_Exercise_
Pull every line that includes the word "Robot" out of the data below and copy it.

_Records for the task_
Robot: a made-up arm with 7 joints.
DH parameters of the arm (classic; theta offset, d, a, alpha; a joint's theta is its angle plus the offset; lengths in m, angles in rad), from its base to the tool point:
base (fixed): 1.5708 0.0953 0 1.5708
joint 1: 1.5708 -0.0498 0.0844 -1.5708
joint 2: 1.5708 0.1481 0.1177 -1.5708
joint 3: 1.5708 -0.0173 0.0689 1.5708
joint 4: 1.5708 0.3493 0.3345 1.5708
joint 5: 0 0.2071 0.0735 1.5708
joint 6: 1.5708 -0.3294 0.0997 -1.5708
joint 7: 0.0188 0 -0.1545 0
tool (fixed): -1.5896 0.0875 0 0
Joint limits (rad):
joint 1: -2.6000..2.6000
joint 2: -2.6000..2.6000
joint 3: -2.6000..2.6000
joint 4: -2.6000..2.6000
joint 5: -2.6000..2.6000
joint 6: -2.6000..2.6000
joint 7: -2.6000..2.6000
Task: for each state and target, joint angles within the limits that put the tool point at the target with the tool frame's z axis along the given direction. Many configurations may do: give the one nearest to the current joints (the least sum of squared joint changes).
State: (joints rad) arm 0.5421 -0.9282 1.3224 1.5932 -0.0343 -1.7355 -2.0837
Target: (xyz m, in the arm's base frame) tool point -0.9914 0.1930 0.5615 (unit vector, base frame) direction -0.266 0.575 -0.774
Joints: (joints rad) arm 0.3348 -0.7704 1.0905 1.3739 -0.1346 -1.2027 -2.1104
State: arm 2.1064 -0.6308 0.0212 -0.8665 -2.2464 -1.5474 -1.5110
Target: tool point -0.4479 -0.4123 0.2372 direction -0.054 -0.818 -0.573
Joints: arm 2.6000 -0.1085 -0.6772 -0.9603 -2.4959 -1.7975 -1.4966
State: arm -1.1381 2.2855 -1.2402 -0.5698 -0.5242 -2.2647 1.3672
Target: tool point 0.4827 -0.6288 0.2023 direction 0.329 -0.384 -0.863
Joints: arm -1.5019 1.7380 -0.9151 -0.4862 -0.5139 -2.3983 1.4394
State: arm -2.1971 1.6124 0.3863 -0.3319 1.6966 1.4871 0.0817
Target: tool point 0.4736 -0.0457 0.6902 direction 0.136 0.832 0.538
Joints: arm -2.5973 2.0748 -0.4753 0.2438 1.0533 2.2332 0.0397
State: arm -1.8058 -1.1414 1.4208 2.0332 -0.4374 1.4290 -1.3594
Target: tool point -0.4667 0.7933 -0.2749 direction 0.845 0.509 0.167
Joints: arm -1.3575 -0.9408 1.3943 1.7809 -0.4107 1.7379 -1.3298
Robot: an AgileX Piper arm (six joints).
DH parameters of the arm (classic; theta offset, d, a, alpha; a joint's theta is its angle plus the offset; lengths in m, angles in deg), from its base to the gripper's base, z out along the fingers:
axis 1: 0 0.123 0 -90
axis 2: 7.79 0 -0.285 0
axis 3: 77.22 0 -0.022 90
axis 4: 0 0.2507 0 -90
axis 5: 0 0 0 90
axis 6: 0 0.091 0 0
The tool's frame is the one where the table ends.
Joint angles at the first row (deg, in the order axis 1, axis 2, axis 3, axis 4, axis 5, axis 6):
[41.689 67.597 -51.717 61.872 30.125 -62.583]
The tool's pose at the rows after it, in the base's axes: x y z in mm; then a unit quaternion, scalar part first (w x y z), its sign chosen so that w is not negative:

_Exercise response_
Robot: a made-up arm with 7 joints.
Robot: an AgileX Piper arm (six joints).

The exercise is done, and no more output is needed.